*What you need to do*
From the entries that follow, copy exactly the lines beginning at the line holding "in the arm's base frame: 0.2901" and continuing through the line holding "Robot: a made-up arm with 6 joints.".

Records from a dataset
-=-=-=-=-
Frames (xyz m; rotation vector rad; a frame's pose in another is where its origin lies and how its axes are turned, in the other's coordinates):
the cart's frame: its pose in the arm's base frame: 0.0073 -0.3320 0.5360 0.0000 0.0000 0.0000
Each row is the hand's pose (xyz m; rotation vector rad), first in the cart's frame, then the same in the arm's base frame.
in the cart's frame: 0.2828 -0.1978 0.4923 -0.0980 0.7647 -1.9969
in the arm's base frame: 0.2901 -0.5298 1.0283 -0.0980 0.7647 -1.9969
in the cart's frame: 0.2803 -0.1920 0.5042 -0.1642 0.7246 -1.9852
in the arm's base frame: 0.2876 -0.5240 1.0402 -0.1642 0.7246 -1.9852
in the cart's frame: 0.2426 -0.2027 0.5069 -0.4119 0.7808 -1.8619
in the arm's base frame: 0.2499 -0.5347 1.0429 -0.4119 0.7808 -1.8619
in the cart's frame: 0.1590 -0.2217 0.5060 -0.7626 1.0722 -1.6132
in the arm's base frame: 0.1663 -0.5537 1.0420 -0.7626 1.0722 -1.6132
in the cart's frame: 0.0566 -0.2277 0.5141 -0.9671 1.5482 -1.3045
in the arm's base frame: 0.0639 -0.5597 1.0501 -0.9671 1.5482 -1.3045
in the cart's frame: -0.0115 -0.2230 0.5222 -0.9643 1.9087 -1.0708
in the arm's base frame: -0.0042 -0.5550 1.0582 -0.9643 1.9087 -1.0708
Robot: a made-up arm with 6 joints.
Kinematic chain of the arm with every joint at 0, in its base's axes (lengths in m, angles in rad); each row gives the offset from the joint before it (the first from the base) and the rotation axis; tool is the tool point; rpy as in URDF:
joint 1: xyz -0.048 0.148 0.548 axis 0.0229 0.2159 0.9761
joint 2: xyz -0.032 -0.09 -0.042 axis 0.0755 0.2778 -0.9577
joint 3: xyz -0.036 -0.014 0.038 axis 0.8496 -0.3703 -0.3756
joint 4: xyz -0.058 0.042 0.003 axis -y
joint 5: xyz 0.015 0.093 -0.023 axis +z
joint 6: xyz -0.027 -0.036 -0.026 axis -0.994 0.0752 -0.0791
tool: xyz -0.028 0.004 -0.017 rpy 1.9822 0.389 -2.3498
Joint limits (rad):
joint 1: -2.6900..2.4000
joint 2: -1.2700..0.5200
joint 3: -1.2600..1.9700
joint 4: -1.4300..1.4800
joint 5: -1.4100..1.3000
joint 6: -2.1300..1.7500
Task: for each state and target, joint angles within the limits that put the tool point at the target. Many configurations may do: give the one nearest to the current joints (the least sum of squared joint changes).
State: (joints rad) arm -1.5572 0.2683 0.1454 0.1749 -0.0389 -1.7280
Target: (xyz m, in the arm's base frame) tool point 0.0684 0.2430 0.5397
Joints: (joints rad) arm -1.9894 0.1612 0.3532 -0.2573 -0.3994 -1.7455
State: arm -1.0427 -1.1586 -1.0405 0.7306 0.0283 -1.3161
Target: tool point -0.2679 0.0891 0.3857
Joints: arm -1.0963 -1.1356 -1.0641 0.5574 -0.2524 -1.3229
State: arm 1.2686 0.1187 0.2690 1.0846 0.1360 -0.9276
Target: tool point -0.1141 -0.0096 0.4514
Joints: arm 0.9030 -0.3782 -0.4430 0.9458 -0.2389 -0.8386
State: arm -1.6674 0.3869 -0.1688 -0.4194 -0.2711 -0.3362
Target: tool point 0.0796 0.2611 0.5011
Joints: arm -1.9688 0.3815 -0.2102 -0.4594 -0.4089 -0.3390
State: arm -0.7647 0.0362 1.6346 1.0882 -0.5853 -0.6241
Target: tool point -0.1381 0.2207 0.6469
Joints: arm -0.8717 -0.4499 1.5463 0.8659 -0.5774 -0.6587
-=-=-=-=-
*Written answer*
in the arm's base frame: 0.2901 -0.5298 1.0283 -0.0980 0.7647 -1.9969
in the cart's frame: 0.2803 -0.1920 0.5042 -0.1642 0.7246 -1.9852
in the arm's base frame: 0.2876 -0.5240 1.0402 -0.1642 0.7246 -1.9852
in the cart's frame: 0.2426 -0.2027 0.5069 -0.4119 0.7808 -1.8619
in the arm's base frame: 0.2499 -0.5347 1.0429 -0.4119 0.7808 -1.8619
in the cart's frame: 0.1590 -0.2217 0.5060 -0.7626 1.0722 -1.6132
in the arm's base frame: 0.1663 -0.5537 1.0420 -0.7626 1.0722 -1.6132
in the cart's frame: 0.0566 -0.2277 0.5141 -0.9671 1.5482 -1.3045
in the arm's base frame: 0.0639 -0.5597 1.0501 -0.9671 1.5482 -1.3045
in the cart's frame: -0.0115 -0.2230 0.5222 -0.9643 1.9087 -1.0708
in the arm's base frame: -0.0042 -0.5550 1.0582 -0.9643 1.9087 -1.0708
Robot: a made-up arm with 6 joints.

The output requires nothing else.